- What you should do -
Look through the data below and work out how many lines contain the string "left". Give the number alone.

- Supplied records -
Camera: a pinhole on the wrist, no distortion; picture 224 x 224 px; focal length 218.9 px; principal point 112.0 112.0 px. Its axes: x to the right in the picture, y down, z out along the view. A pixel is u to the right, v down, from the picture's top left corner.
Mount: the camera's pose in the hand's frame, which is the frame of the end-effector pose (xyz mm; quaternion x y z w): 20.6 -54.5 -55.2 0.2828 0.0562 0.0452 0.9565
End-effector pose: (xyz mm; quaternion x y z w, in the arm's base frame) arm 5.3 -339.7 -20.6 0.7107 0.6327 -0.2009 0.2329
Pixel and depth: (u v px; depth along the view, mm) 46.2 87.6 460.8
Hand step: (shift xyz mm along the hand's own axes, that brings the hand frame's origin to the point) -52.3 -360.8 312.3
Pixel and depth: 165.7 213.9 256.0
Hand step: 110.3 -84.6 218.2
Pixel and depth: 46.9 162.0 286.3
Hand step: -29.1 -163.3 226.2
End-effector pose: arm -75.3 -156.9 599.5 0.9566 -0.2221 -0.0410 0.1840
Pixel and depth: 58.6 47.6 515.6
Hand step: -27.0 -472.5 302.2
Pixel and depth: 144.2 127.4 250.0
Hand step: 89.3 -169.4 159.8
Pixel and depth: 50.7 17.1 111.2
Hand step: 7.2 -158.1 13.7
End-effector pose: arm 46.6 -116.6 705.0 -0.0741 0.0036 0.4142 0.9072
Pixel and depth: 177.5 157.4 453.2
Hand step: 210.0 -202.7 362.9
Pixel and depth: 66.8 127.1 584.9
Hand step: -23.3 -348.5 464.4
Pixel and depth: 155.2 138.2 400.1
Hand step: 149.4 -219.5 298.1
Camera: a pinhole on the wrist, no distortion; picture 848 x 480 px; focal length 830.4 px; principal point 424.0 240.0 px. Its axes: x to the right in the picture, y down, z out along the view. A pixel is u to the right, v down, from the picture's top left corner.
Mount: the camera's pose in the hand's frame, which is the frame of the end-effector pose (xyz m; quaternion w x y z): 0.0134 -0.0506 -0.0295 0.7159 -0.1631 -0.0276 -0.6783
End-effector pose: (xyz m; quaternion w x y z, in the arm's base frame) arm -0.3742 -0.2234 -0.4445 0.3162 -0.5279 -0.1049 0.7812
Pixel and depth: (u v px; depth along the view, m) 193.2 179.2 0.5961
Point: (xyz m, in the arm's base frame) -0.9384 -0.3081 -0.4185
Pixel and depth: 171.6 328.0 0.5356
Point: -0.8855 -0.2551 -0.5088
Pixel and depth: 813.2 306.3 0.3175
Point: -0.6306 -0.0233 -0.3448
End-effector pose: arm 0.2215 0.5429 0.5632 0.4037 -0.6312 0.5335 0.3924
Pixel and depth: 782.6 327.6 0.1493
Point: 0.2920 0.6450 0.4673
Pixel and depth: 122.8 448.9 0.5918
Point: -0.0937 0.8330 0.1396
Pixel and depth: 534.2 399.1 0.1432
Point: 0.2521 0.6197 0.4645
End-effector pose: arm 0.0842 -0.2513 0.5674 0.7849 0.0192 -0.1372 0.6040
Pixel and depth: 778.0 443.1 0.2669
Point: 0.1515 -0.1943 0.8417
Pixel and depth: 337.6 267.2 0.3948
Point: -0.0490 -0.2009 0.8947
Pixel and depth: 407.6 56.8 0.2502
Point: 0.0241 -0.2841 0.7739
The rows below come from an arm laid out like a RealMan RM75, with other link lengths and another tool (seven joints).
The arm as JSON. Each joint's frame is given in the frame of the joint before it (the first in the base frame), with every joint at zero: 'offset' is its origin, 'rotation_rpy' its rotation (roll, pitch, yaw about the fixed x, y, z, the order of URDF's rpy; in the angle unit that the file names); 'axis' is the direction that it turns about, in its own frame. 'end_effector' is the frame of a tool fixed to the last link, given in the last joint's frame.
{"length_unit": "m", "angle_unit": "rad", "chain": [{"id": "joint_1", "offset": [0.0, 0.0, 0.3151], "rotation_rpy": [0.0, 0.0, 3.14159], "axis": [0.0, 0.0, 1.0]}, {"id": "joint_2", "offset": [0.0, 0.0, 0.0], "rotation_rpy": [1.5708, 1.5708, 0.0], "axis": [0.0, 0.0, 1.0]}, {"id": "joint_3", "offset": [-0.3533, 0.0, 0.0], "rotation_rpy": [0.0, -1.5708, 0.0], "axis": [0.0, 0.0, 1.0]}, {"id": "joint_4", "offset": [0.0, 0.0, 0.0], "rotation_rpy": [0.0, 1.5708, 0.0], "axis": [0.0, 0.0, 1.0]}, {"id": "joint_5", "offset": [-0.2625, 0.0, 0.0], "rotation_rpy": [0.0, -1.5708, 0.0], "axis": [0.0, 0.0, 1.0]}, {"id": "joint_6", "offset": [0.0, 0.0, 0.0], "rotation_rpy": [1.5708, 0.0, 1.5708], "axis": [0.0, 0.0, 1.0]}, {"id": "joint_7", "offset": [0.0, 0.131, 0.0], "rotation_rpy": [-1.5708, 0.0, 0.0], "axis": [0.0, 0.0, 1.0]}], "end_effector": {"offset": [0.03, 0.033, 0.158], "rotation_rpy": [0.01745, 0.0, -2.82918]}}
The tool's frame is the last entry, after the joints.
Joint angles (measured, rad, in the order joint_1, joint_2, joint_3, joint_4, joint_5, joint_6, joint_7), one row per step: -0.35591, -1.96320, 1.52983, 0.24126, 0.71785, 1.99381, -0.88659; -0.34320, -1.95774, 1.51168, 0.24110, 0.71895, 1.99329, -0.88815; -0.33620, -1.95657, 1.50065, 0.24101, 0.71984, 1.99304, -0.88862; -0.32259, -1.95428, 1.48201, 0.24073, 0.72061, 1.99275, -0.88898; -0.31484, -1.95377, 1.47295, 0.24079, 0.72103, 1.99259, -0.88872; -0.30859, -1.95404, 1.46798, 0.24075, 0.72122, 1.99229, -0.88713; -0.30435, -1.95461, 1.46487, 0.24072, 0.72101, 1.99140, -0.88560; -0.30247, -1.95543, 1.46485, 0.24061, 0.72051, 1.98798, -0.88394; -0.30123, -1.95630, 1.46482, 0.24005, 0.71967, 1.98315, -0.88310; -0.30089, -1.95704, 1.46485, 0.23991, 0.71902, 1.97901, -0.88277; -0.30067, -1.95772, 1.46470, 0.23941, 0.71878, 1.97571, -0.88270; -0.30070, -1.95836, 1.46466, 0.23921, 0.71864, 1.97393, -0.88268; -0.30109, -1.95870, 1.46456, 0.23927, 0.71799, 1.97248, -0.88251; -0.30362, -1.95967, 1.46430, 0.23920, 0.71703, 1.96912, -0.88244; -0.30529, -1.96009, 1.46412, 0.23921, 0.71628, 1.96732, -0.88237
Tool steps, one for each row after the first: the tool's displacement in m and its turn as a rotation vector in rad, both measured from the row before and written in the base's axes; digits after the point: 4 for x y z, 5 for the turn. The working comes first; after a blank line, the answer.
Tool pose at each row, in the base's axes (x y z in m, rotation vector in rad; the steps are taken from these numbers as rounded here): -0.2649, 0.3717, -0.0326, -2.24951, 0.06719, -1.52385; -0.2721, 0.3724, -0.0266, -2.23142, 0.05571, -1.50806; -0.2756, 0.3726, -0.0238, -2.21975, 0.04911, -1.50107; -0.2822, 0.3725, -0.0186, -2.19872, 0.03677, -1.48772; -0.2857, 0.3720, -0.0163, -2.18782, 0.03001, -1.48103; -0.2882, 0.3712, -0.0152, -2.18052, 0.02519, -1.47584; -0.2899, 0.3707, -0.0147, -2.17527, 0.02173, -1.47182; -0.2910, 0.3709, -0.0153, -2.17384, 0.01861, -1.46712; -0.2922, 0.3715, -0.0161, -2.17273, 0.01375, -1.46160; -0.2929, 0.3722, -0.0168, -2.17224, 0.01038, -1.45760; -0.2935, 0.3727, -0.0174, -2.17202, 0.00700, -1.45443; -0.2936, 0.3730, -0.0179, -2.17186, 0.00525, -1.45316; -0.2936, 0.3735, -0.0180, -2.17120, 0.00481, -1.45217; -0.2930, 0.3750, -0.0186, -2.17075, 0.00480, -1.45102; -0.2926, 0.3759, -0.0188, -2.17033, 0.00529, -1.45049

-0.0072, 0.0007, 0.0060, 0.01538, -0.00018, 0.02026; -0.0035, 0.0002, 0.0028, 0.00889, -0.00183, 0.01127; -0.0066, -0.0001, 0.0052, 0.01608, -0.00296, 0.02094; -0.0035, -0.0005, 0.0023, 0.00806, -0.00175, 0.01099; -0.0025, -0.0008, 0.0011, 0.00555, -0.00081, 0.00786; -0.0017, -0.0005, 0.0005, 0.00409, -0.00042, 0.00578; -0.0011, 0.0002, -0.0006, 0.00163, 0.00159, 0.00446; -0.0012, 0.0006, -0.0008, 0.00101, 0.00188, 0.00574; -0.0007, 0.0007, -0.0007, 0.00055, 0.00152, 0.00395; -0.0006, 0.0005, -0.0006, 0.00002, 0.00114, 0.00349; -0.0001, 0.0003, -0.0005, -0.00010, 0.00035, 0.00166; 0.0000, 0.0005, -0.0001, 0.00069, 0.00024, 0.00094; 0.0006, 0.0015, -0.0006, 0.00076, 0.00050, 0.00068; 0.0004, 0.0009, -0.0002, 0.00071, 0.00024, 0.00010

- Problem solution -
2